Разговоры наши были скупы на содержание, часто мы просто сидели рядом и слушали тишину, которую изредка нарушали звуки города. Проникавшие сквозь толстые стены, они казались тревожными и лишними в ее квартире из двух комнат, в ее обители прохладного полумрака и одиночества.

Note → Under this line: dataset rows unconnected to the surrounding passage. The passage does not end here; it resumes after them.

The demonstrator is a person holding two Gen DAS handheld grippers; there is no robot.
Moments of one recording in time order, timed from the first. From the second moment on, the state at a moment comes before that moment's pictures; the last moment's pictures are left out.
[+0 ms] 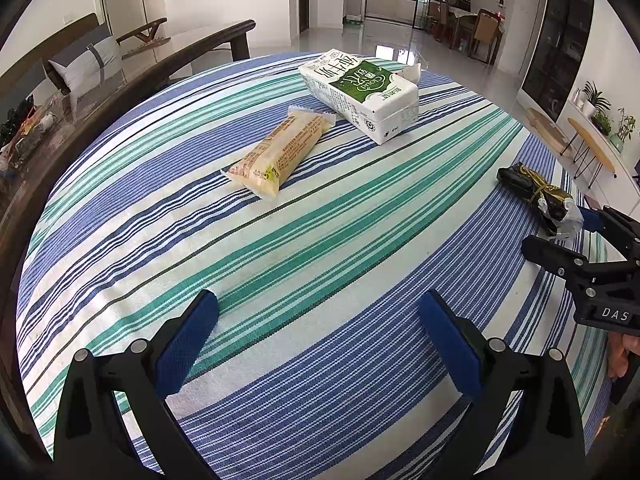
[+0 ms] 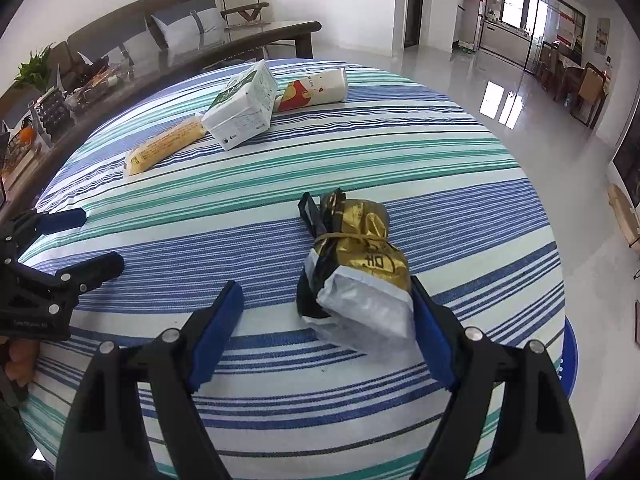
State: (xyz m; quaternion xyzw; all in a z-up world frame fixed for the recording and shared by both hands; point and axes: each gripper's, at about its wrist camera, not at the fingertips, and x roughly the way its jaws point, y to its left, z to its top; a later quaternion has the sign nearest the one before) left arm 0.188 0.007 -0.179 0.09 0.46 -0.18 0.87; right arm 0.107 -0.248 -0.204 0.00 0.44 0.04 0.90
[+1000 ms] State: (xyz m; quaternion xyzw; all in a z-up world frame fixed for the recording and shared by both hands) left arm 0.179 0.008 -0.161 0.03 0.49 -0.18 0.85; right arm 0.106 -0.249 -0.204 0.00 0.43 0.05 0.90
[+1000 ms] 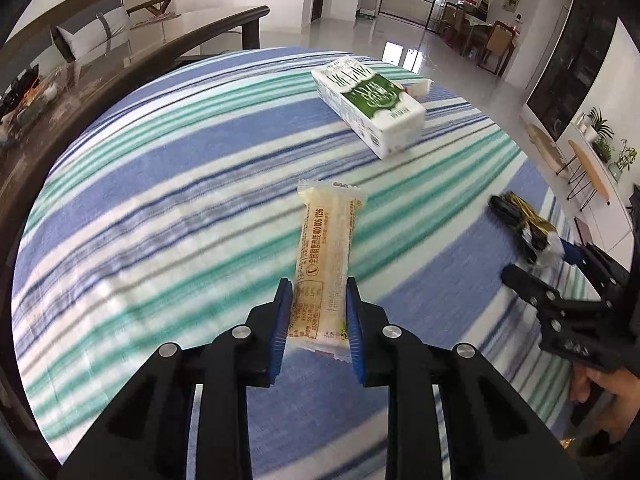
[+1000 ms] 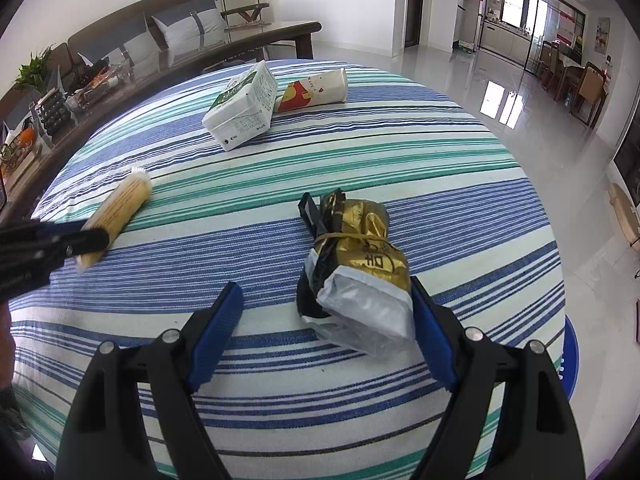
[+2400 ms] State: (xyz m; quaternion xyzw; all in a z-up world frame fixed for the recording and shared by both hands) left arm 0.060 -0.215 -0.091 0.06 0.43 -0.39 0.81; right arm 0.004 -0.491 -0.138 0.11 0.44 -0.07 0.89
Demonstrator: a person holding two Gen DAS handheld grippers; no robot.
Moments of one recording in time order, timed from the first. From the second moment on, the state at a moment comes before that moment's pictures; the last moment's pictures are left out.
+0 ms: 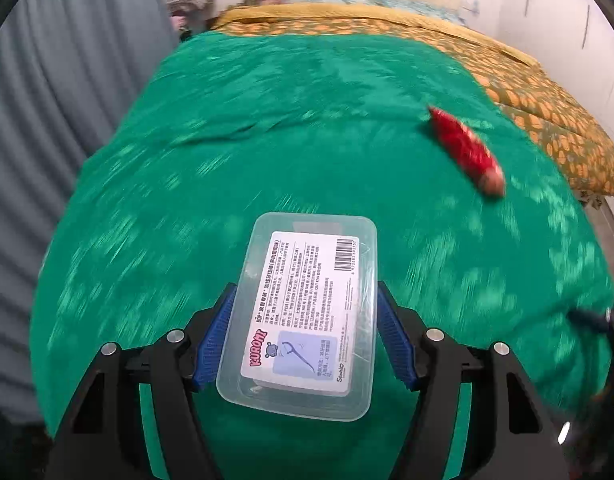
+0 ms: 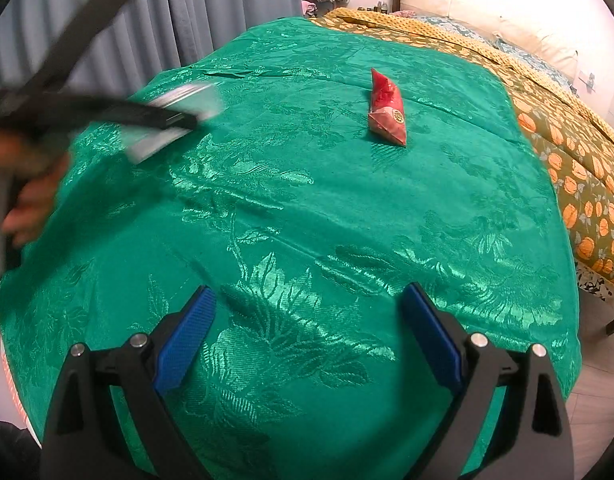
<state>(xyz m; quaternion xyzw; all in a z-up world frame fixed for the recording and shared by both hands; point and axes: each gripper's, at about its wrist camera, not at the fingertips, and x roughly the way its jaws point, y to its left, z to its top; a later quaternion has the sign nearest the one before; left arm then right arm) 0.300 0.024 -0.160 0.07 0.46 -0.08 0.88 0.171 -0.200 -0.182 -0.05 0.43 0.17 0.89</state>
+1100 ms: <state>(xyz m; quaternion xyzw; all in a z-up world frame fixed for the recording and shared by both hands) 0.259 0.046 -0.188 0.05 0.46 -0.07 0.88 0.347 -0.212 -0.168 0.00 0.46 0.10 0.88</state>
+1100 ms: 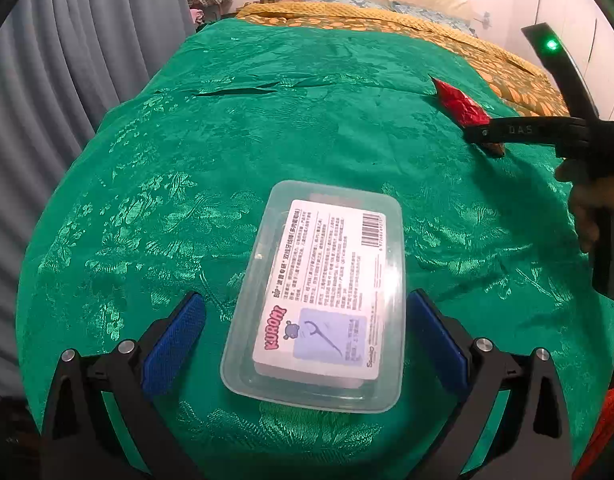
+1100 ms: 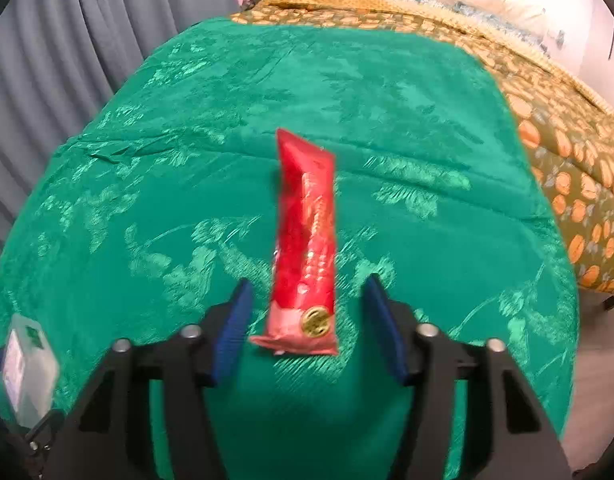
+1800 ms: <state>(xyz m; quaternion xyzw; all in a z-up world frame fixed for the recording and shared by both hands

Я даже не уверен, что Далия всегда замечала меня, возможно, она только ощущала чье-то присутствие, ауру человека, коснувшуюся ее души. Тогда она неосознанным движением передвигала чашки на чайном столике и усохшей рукой пыталась налить в них чай. Мы молча пили его, она смотрела на то место, где сидел я, и видела что-то совсем другое, зрачки ее глаз были мутны и лишены фокуса, и она бормотала слова, которые я не мог разобрать. В этом ветхом мире с еле уловимым движением, в сопровождении неясных слов, лишенных смысла, я испытывал глубокий душевный покой, похожий на благостную дрему.

Иногда я убирался в ее квартире – вытирал пыль, выметал мусор, мыл полы. Приходящие соцработники относились к этому недобросовестно, и я добровольно взял на себя такое обязательство. Это было несложно и приносило удовлетворение. Я убирал только одну комнату. Вторая всегда была закрыта, на прибитых гвоздями скобах висел ржавый замок, и Бог весть, сколько лет Далия в нее не заходила.

Однажды я увидел, что в квартире завелись мыши и принес отраву, чтобы от них избавиться. Когда я рассыпал ее по углам, услышал отчетливый голос Далии.

– Дай мне мышьяку, голубчик.

Я поднял голову и увидел вполне осмысленный взгляд, направленный в мою сторону.

– Дай мне мышьяку, голубчик, и покончим с этим, – повторила она. Я хотел что-то ответить, но тут же на глаза ее набежала туманная поволока и я понял, что она уже не здесь, что она опять крутит калейдоскоп свой жизни, глядя на фальшивые отблески прожитых лет. Меня много лет тревожит одно воспоминание из детства. Я был свидетелем того, как кошке случайно перебили футбольным мячом шейный позвонок. В момент удара она смотрела на меня. Ее зрачки вдруг расширились и заполнили собой все пространство, словно за миг пытались вобрать в себя весь мир, – но так и застыли, и все, что в них было, вдруг исчезло, и жизнь ушла моментально. Взгляд Далии в такие моменты напоминал мне эту несчастную кошку.

В медицине есть такой термин – мерцающее сознание. Думаю, такая характеристика была применима и к душевному состоянию Далии. Половину жизни она проводила в сумраке своих воспоминаний, вторую половину отводила мне, а когда меня не было – нашему маленькому двору, где часто гуляли дети. В моменты просветления голос ее звучал по-особому – старческий, надломленный, но с искоркой жизни. В другое время она говорила глухо, а иногда с визгом, и тогда я понимал, что она уже не рядом со мной. Сейчас не упомнить всего, что было сказано за то время, что мы провели вместе. Но кое-что врезалось в мою память, и, думаю, останется в ней навсегда.